The lines to return run from the start of the material below through the line holding "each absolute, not", both included; please give them back exactly, minus the pictures.

** Data shown follows **

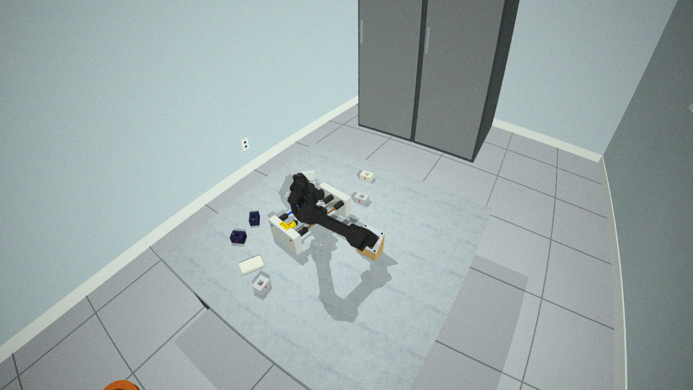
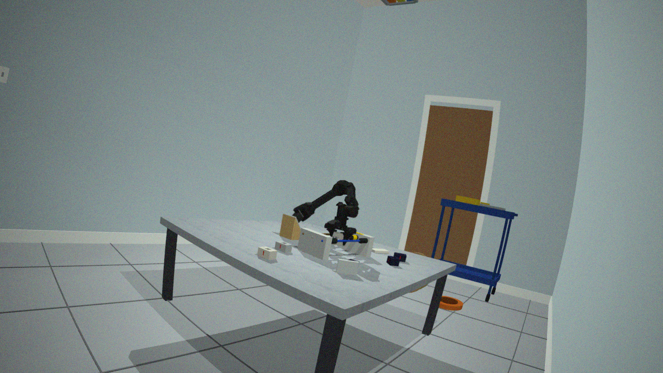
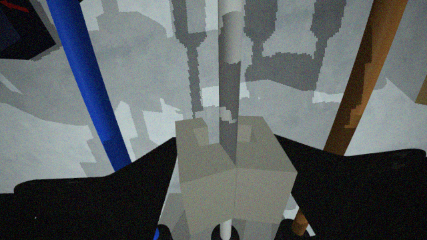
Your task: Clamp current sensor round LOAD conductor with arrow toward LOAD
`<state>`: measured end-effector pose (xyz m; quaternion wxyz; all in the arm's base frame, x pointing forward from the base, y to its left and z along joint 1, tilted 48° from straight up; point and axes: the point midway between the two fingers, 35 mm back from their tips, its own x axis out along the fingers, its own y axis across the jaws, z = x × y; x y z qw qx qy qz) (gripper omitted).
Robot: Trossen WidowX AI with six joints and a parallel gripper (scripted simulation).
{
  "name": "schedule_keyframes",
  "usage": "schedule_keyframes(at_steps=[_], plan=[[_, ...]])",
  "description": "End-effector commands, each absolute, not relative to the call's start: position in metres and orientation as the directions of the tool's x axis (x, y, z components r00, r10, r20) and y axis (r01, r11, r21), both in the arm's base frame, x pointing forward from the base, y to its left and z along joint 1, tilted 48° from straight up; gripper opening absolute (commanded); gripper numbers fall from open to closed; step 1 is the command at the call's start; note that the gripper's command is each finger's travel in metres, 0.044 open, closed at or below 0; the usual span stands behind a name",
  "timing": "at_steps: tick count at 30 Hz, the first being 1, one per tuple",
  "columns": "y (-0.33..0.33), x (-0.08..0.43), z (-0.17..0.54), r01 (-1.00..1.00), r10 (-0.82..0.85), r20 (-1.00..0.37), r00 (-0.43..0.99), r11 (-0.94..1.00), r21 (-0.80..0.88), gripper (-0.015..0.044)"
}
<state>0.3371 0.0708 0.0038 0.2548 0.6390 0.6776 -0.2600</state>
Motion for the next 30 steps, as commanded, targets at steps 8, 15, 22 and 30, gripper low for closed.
schedule_keyframes(at_steps=[8, 15, 22, 30], plan=[[0.0593, 0.3392, 0.0133, 0.993, 0.73, -0.673, 0.117, -0.083, 0.082, 0.0], [0.058, 0.3392, 0.0148, 0.99, 0.729, -0.67, 0.14, -0.1, 0.098, 0.0], [0.058, 0.3392, 0.0148, 0.99, 0.729, -0.67, 0.14, -0.1, 0.098, 0.0], [0.058, 0.3392, 0.0148, 0.99, 0.729, -0.67, 0.14, -0.1, 0.098, 0.0]])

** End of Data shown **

§ Reply to the task
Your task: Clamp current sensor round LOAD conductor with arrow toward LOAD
`<state>`: measured end-effector pose (xyz m; quaternion wxyz; all in the arm's base frame, x pointing forward from the base, y to its left and z along joint 1, tilted 48° from straight up; point and axes: the point midway between the two fingers, 35 mm back from their tips, its own x axis out along the fingers, its own y axis across the jaws, z = x × y; x y z qw qx qy qz) (gripper omitted).
Robot: Trossen WidowX AI with six joints and a parallel gripper (scripted simulation).
{
  "name": "schedule_keyframes",
  "usage": "schedule_keyframes(at_steps=[_], plan=[[_, ...]])",
  "description": "End-effector commands, each absolute, not relative to the call's start: position in metres and orientation as the directions of the tool's x axis (x, y, z components r00, r10, r20) and y axis (r01, r11, r21), both in the arm's base frame, x pointing forward from the base, y to its left and z along joint 1, tilted 48° from straight up; gripper opening absolute (commanded); gripper numbers fall from open to closed; step 1 is the command at the call's start; note that the gripper's command is each finger's travel in metres, 0.044 open, closed at or below 0; the usual span stands behind a name",

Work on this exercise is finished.